There was a greater availability of 8-bit chips at the time.
I can't find any official definition of the property "x-bit cpu", i suppose it does not exist.
I would say that "x-bit cpu" property indicates that the cpu can manipulate the data (inside the chip) with the size of "x-bits" at once. To be more specific it has so called general registers with the size of "x"bits. So it can add (subtract, divide, multiply, xor etc) the data of "x-bits" length at once.
8086 has 16-bit general registers = 16-bit cpu
8088 has 16-bit general registers = 16-bit cpu
80510 has 32-bit general registers = 32-bit cpu
Again, the official definition of the property is unknown.
the wiki about ia-32 says =
The primary defining characteristic of IA-32 is the availability of
32-bit general-purpose processor registers (for example, EAX and EBX),
32-bit integer arithmetic and logical operations, 32-bit offsets
within a segment in protected mode, and the translation of segmented
addresses to 32-bit linear addresses.
I prefer to think that the bitnes of general registers is enough to determine the x-bit cpu property.
The funny thing is intel itself defines cpu bitness by using different criteria from time to time. if you look at the official intel doc it says
8088 is 8-bit hmos microprocessor
( i suppose they defined 8-bit cpu based on 8-bit data bus interface. remember this criteria). At the same time they say at the same document that the cpu has
16-bit internal architecture
Thats funny.. 8-bit cpu with 16-bit internal architecture.
Okey. Lets look at another example Intel pentium 510.
They say it is
32-bit microprocessor
the cpu has 64-bit data bus, so based on previous example we would need to say that intel 510 is 64-bit cpu however it is wrong.

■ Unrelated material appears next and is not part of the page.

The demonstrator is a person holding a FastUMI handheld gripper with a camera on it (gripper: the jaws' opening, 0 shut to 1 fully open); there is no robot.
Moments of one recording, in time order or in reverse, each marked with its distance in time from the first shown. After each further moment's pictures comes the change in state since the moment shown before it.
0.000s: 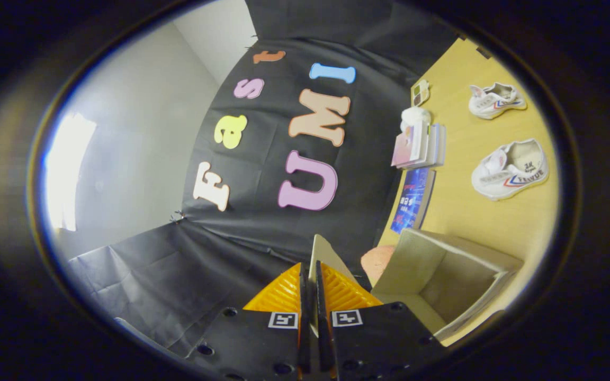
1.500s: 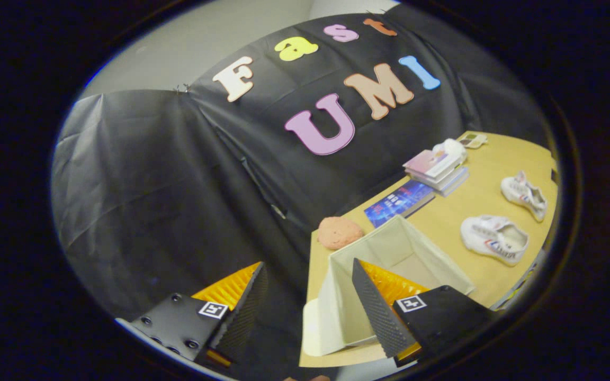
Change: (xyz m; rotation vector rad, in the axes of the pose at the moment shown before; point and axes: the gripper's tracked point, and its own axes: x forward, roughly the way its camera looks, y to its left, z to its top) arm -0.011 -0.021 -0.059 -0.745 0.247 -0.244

The conclusion - to determine cpu bitness look at the size of general registers.
I have a small confusion.
When we talk about 32-bit architecture and 64-bit architecture what do we actually mean. Do we mean that a 32 bit architecture has 32 bit registers OR 32 bit address-bus OR 32-bit data bus.
What is generally implied?
I would say that usually, this would mean that a 64-bit system has 64-bit address registers. In modern systems, data registers are usually at least as large as the address registers, so the data registers and data bus would likely be equivalently sized.

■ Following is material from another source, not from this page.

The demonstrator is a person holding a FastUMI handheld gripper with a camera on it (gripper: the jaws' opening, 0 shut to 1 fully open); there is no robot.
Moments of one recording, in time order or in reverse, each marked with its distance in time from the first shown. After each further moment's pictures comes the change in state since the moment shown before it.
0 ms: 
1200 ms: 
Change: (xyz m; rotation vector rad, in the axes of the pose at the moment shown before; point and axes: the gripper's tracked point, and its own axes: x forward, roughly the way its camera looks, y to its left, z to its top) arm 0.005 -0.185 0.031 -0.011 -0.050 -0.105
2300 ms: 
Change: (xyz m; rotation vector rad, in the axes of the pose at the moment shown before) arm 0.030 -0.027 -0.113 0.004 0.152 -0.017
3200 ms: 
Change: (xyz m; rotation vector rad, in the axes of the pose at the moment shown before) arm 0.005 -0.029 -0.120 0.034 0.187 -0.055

A 64-bit system, however, usually does not have a 64-bit address bus. There's no point, since there hasn't been enough RAM manufactured in the history of the planet to need a full 64 bit physical address bus. A given system will have a maximum amount of physical RAM that it can address, based on the width of its address bus.
We mean that we have 64 bit of address space for programs.
This usually means that we have 64 bit registers in the CPU (makes sense to have the registers in pointer size) and so on...
a 32 bit architecture means that the ALU (description) is capable of computing 32-bit words. The databus (width) and the registers are included in this definition, as well as adressing.
It means that the registers and stack (!) have a width of 32/64 bits. Address-spaces are often much smaller, see here:
In principle, a 64-bit microprocessor can address 16 exabytes of memory. In practice, it is less than that.
For example, the AMD64 architecture as of 2011 allows 52 bits for physical memory and 48 bits for virtual memory.
wikipedia-link
Well! Thanks a lot for your inputs.
After reading through a lot of articles and online material, I think now I my confusion is no more.
So I would like to briefly summarize.
n-bit CPU:
An n-bit CPU only means that it has n-bit registers which implies an n-bit word size. Don't give a second thought on address/data bus size.
As an example, consider Motorola 68000 processor - which comes in a 32-bit variant ie it is called a 32-bit processor but it has 16-bit data bus and 24-bit address bus. Due to its 24-bit address bus, it can address only 2^24 ie 16 MB of RAM.
Address bus only tells how much RAM can be addressed whereas data bus tells how many units of data can be transferred in one cycle.
68000 processor can thus transact only 2 Bytes of data due to 16 bits in data bus.